I got chatting to one of my fellow parishioners, and she turned out to be working in HR. She's asked me to mail her my cv, which I will do...but without expecting too much at this stage.
But now: a recipe, courtesy of one of my French Facebook friends, one that I will certainly try next time I have a dinner party - although it's actually a traditional dish for Easter (apparently).
A traditional French casserole for Easter:
2 1/2 - 3 lb shoulder of lamb, bone removed
2/3 c of white wine
5 large firm potatoes
1 medium onion
3 cloves garlic
several sprigs of rosemary
salt and ground black pepper
The night before the meal:
slice the cloves of garlic into smallish pieces and insert them into little incisions made in the lamb. Then massage it with olive oil and sprinkle with salt, pepper and rosemary. Wrap tightly in clingfilm and put in the fridge overnight.
preheat oven to 230C/450F; peel and slice potatoes crosswise, somewhat thin. Do the same to the onion.
Coat the bottom of a roasting pan with olive oil and spread the potatoes over it evenly. Spread the onion rings on top, pour in the wine.
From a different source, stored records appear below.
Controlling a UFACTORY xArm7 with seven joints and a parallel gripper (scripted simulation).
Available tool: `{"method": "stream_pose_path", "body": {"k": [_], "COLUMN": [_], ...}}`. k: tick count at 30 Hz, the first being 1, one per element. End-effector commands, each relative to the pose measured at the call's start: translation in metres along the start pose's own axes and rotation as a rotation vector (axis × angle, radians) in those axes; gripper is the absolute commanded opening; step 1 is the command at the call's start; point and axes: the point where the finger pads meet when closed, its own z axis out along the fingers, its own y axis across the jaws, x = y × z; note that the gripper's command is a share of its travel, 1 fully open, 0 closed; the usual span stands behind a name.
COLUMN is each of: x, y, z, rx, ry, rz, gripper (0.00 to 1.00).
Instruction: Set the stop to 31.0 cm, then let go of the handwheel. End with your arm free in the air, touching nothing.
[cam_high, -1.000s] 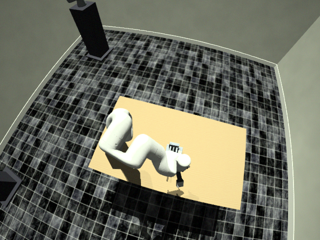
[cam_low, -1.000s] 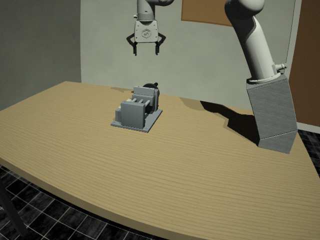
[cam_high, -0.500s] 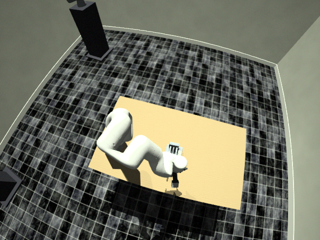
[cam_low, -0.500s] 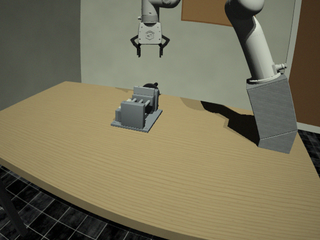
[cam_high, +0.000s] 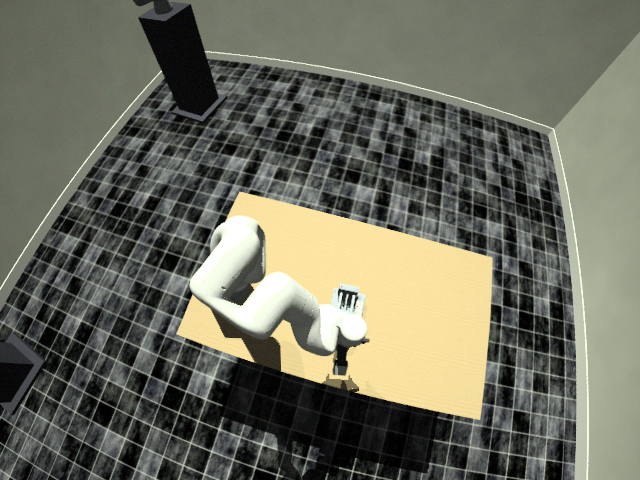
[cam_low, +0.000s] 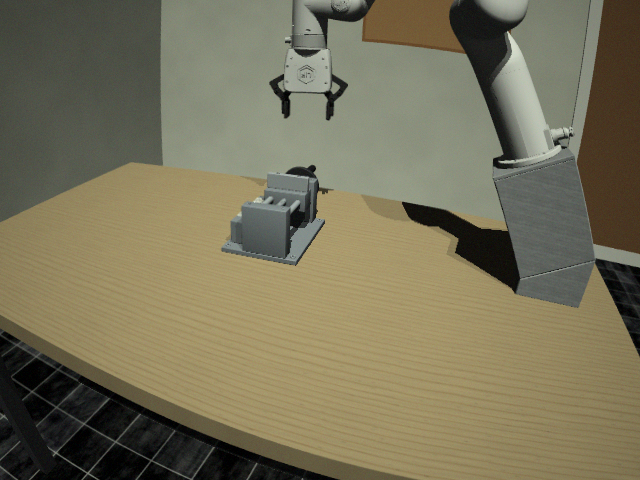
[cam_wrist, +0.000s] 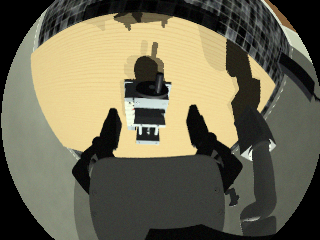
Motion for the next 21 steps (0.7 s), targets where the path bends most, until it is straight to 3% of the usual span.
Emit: {"method": "stream_pose_path", "body": {"k": [1, 21], "x": [0.000, -0.003], "y": [-0.001, 0.012], "z": [-0.001, 0.006], "rx": [0.007, 0.012], "ry": [-0.001, -0.034], "rz": [0.009, 0.107], "gripper": [1.00, 1.00]}}
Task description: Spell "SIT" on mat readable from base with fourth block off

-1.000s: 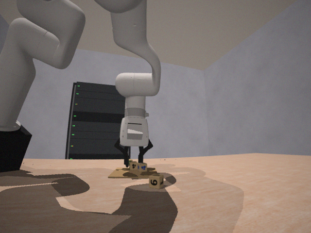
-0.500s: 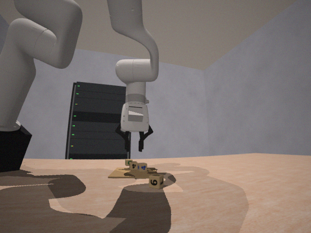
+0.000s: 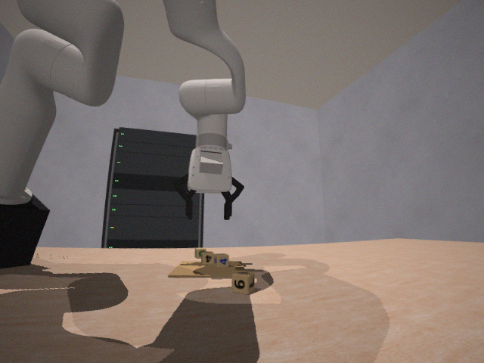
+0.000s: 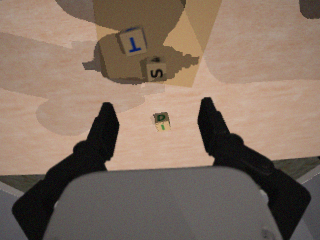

Season with salt and pepper. Unwrap the lamb, lay it flat on the top and put the dish in the middle of the oven. After 15 mins, lower the temperature to 175C/350F; continue to roast for 10 mins per pound for medium rare (the preferred European way), or 15 mins per pound for well done. If at any point in the process, the lamb gets too dark, cover with aluminium foil for the rest of the oven time. Remove the lamb for cutting and let it sit while you put the vegetables in a serving dish. Use a slosh more wine to scrape up all the browned bits and drippings for gravy, thickening with a bit of cornstarch, if necessary. Serves 4-6, depending on appetite.
Accompany with a simple salad with vinaigrette dressing (made with walnut oil, if possible) and garnished with walnut halves and crumbled roquefort. A cabernet sauvignon is perfect for this delicate meat.